Set in a derelict dystopia where a fungal pandemic has degenerated the population into rabid, feasting ‘hungries’, this gritty adaptation focusses on Melanie, an infected child who holds the keys to the cure.
Much like Alice in 28 Weeks Later or Julie from Return of the Living Dead 3, Melanie is quintessentially human, however the smell of blood and saliva has the power to rapidly transform her into a ferociously feral flesh-eater. Melanie though, portrayed sensationally by Sennia Nanua, possesses unprecedented degrees of inquisitiveness and innocence, forcing us to ponder what humanity represents in dystopian society and the genre itself.

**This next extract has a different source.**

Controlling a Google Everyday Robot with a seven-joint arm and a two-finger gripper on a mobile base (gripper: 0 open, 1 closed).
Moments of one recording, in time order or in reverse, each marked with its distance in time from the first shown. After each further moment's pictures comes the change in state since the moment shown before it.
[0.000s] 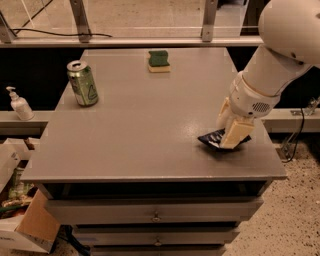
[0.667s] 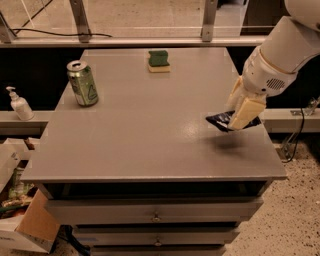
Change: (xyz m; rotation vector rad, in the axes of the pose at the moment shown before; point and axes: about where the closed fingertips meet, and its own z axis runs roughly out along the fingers) arm 0.012 -0.033 -0.043 0.086 -0.040 0.073
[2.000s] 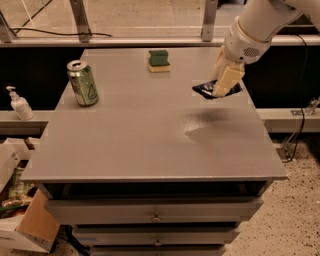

The Girl with All the Gifts uses all the hallmarks of Britain’s distinctive post-apocalyptic zombie cannon: corrupt institutions, exploited desperation and a desolate, dilapidated capital reclaimed by nature and the undead. It’s on the green, haunted streets and monuments of Central London where director Colm McCarthy delights us with his most spectacular shots, not dissimilar to the cinematic sequences found in The Last of Us and The Walking Dead. Although these stunning long shots are arguably under-utilised, Melanie, seeing our fallen world with unbiased eyes, constantly contextualises these unforgiving ruins. It’s the performance of Nanua, alongside Glenn Close and Gemma Arterton, that, crucially, make these bleak scenes so powerfully relatable.
Although the complex ethical conundrums explored in M. R. Carey’s original narrative cannot be fully explored inside two hours, The Girl with All the Gifts still forces you to uneasily ponder them. McCarthy and Carey (who also wrote the screenplay) have produced something with incredible depth, seething tension and disturbing (if slightly scarce) violence, adding something fresh and provoking to a crowded genre.